▶ _Activity_
Since only part of the material below is wanted, output exactly the lines from the one with "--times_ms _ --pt" up to and including the one with "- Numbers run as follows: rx".

── Provided entries

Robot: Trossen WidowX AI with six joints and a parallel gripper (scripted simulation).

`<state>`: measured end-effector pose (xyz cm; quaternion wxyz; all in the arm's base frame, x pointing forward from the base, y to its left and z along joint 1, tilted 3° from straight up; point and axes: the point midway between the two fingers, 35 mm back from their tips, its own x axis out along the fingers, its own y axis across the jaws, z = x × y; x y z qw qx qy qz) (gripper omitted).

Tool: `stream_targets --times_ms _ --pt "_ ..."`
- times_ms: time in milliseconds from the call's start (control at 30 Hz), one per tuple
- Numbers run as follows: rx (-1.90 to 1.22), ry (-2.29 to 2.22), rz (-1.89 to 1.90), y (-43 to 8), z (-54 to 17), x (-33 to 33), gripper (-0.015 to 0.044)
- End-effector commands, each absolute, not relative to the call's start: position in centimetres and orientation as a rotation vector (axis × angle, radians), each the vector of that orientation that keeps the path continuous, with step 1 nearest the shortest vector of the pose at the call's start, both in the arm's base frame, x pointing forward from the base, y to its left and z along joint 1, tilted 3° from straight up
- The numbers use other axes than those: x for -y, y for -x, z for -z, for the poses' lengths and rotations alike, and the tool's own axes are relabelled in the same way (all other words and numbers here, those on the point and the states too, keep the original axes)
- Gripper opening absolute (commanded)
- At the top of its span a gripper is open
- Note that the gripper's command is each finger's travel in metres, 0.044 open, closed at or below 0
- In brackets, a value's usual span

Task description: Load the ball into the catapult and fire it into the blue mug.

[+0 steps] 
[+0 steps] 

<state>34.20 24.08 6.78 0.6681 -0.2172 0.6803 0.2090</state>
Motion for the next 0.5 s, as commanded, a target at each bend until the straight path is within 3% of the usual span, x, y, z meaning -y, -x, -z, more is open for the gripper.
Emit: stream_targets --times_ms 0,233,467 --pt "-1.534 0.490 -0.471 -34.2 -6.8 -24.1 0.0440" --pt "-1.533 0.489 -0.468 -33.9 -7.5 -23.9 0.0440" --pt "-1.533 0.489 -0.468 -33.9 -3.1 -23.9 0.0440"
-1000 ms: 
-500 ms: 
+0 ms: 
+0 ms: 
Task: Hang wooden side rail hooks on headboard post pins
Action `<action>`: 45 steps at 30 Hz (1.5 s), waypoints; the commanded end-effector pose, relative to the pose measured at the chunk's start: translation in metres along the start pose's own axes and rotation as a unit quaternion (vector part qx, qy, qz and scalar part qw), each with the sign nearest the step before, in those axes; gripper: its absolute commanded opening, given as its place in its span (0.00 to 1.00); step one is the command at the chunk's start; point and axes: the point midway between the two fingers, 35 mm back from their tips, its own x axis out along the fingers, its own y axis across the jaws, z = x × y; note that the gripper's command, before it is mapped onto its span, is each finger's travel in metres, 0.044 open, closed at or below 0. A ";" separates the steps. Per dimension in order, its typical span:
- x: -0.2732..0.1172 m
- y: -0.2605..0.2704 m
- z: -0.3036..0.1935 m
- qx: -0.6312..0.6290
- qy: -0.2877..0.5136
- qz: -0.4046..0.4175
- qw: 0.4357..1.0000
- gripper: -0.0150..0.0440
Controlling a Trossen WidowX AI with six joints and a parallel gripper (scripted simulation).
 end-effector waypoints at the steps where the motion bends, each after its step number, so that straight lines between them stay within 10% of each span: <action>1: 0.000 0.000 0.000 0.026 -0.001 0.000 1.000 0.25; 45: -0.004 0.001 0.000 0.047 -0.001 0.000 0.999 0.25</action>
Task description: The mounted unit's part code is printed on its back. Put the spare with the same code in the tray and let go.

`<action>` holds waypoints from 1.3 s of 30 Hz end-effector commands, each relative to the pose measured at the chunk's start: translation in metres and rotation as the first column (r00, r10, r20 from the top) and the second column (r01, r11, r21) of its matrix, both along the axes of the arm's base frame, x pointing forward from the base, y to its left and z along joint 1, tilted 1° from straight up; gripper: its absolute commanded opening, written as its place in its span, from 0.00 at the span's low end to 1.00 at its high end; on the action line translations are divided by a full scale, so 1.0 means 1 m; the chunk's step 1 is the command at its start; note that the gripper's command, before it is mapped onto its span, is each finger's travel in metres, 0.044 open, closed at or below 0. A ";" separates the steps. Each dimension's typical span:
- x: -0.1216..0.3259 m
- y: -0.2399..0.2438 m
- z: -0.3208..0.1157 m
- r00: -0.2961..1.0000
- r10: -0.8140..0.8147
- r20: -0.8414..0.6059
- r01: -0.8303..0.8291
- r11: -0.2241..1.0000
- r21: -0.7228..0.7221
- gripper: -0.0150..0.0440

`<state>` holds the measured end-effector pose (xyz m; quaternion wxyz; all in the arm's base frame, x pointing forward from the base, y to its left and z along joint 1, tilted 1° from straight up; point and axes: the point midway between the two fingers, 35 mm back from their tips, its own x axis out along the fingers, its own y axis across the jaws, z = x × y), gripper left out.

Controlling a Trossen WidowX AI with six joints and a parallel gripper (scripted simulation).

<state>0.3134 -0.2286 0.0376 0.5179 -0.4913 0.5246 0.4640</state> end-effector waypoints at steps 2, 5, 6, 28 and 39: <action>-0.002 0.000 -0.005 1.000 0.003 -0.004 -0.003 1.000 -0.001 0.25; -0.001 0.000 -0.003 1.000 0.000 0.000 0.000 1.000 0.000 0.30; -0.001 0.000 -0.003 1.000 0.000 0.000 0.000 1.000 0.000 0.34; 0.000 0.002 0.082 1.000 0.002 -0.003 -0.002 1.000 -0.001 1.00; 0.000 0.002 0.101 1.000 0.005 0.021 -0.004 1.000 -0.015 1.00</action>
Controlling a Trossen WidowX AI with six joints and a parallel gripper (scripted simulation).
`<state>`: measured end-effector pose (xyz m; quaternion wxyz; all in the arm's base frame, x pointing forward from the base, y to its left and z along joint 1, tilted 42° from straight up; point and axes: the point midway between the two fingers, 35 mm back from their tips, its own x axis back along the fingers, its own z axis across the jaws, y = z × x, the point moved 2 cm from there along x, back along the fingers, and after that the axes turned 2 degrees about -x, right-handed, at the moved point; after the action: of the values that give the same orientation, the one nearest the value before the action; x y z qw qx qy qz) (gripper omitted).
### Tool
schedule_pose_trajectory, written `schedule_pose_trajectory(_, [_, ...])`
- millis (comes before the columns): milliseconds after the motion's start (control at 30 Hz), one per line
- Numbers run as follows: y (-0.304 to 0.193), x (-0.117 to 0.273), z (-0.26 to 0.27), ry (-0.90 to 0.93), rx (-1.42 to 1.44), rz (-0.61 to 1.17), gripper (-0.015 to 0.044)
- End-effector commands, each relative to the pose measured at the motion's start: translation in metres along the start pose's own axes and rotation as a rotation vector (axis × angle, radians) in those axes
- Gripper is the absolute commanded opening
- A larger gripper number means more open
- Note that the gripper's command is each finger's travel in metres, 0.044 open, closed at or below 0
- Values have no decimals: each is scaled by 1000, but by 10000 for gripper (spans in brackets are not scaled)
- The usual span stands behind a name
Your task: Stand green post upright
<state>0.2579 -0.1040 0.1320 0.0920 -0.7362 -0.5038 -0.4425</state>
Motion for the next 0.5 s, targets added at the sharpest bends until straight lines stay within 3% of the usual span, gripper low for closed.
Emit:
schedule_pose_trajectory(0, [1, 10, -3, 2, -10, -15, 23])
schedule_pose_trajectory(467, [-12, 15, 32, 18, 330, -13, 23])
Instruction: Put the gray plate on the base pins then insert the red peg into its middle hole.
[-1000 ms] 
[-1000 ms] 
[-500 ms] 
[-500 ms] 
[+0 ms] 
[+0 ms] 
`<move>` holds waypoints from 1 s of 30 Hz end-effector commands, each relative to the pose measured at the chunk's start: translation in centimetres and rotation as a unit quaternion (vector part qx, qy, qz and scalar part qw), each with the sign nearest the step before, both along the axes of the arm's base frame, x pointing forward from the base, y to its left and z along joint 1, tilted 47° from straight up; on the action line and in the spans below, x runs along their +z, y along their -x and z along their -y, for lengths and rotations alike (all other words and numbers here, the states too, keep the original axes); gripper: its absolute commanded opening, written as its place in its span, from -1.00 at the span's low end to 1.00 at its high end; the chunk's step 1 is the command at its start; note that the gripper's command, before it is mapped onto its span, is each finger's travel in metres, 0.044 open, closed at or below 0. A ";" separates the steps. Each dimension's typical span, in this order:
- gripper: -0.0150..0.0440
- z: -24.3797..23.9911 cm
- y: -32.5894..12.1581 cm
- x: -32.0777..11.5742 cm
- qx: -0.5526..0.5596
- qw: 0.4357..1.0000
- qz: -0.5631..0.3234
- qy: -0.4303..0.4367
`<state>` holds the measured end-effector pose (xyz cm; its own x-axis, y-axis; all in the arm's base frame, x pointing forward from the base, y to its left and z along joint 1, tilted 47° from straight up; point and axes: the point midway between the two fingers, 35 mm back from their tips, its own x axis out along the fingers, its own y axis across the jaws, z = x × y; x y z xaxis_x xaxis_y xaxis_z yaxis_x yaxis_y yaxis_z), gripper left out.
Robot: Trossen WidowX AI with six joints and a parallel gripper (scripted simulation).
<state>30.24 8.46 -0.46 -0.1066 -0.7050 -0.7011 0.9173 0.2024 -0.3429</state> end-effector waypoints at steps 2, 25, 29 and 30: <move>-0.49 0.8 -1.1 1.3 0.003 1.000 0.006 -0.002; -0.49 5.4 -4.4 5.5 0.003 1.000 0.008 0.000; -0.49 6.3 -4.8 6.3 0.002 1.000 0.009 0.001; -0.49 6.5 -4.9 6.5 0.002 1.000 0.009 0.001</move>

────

▶ _Reply_
Tool: `stream_targets --times_ms _ --pt "_ ..."`
- times_ms: time in milliseconds from the call's start (control at 30 Hz), one per tuple
- Numbers run as follows: rx (-1.90 to 1.22), ry (-2.29 to 2.22), rz (-1.89 to 1.90), y (-43 to 8), z (-54 to 17), x (-33 to 33), gripper (-0.015 to 0.044)

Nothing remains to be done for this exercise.